Hindu Temples – What Happened to Them
- Author: Sita Ram Goel Arun Shourie Harsh Narain Jay Dubashi Ram Swarup
- Language: English
- Subject: Hinduism
- Genre: Non-fiction
- Publication date: 1991
- Publication place: India
- ISBN: 81-85990-49-2 (Volume 1) ISBN 81-85990-03-4 (Volume 2)
- OCLC: 41002522
- LC Class: DS422.C64 H562 1998

= Hindu Temples: What Happened to Them =

Book by Sita Ram Goel

Hindu Temples: What Happened to Them is a two-volume book by Sita Ram Goel, Arun Shourie, Harsh Narain, Jay Dubashi and Ram Swarup. The first volume was published in the Spring of 1990.

== Contents ==
The first volume includes a list of 2,000 mosques that the authors claim had been built on top of the location of Hindu temples, based primarily on the books of Muslim historians of the period or inscriptions found on mosques. The second volume excerpts from medieval histories and chronicles and from inscriptions concerning the destruction of Hindu, Jain and Buddhist temples. The authors claim that the material presented in the book as "the tip of an iceberg".

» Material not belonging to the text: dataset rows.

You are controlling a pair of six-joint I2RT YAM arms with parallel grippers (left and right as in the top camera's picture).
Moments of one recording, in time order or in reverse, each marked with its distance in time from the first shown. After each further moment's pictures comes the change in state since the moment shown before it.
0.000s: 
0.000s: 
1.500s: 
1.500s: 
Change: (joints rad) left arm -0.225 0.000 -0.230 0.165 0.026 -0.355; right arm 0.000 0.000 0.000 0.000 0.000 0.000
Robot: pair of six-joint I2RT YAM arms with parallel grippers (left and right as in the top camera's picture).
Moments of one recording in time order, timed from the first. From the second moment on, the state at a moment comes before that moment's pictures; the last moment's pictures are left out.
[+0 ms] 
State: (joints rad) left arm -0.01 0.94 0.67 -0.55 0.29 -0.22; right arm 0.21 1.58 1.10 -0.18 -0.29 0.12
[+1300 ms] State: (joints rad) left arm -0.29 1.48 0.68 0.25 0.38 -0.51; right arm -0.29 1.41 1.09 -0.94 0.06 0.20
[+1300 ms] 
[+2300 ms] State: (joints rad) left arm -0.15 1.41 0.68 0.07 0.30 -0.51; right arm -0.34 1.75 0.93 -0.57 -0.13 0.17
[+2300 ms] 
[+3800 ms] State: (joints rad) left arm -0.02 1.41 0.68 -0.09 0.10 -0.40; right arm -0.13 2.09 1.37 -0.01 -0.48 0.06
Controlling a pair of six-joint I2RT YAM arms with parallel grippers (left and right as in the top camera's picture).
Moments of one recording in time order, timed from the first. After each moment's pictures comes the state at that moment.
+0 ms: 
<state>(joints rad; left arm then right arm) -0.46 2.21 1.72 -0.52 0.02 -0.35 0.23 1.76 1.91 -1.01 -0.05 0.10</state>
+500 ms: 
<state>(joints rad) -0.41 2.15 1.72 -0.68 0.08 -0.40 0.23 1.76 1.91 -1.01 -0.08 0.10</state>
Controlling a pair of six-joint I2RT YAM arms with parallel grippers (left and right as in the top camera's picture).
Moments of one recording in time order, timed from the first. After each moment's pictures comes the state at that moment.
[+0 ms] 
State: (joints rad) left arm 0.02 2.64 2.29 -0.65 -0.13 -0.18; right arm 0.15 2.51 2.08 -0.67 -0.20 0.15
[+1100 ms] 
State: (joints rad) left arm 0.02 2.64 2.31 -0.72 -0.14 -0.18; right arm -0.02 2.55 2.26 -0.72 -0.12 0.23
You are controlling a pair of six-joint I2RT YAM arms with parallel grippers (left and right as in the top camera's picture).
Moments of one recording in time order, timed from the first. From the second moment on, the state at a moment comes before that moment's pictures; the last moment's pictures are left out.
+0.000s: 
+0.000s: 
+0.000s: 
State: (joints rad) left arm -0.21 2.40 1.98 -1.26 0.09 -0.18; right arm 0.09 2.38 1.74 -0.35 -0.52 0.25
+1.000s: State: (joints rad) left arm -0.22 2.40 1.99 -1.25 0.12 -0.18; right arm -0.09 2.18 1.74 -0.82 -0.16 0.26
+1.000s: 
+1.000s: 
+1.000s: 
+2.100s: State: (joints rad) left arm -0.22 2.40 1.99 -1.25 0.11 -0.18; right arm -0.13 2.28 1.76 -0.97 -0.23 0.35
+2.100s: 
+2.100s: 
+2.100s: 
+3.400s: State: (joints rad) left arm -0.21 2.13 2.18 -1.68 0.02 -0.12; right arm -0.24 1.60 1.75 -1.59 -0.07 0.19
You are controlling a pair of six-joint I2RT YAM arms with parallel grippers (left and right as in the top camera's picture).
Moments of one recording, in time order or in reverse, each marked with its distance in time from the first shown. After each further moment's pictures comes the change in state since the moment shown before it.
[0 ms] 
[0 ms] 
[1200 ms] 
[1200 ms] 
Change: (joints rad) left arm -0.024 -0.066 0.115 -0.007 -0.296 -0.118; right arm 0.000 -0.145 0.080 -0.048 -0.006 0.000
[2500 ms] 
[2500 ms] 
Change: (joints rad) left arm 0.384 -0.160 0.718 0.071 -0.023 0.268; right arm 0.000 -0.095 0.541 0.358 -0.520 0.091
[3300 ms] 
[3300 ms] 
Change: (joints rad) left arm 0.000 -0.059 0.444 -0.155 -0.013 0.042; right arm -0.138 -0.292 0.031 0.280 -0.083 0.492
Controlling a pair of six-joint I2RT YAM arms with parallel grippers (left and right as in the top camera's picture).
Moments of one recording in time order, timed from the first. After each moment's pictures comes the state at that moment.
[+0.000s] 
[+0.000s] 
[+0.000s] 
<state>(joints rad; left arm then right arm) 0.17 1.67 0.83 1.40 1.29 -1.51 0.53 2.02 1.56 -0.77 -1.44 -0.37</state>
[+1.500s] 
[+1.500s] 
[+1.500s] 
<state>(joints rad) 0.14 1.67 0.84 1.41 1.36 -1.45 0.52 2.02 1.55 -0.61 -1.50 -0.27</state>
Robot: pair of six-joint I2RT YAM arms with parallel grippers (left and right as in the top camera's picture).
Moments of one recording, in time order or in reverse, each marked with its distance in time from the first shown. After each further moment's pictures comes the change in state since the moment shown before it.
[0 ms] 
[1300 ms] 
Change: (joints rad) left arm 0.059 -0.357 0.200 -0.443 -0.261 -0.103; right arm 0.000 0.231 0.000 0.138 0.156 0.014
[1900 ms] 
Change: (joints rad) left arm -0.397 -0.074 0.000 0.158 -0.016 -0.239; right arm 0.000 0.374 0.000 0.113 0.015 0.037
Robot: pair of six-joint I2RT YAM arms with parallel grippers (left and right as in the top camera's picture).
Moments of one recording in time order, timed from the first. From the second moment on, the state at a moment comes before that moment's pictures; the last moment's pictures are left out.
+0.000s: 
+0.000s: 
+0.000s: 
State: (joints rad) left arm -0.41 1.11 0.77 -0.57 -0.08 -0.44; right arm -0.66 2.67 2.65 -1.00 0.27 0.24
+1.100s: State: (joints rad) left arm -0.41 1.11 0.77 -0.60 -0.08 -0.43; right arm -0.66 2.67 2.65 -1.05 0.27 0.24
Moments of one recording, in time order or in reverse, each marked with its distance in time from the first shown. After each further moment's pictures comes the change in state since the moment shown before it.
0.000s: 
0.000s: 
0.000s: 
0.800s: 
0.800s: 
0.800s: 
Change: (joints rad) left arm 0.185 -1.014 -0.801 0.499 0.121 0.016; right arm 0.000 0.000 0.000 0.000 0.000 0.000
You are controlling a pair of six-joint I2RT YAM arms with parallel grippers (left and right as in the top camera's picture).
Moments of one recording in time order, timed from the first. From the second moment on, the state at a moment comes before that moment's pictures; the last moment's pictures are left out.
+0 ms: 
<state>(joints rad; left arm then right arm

The book contains chapters about the Ayodhya debate. The appendix of the first volume contains a list of temple-destructions and atrocities that the authors claim took place in Bangladesh in 1989. The book also criticizes "Marxist historians", and one of the appendices of the second volume includes a questionnaire for "Marxist professors", one of whom was an Indian historian Romila Thapar.

==Reception==

Cynthia Talbot, writing in 1995 about religious identities in pre-modern India, noted temple desecration to have been on the rise in Andhra Pradesh only since the late sixteenth century—while such a statistic did hold true for Goel's too, she cautioned that his estimates were "largely inflated" as a result of his uncritical reliance upon Perso-Arabic chronicles and inscriptions. Scholar Romila Thapar has criticized Goel's list, arguing that he does not understand how to read historical sources contextually.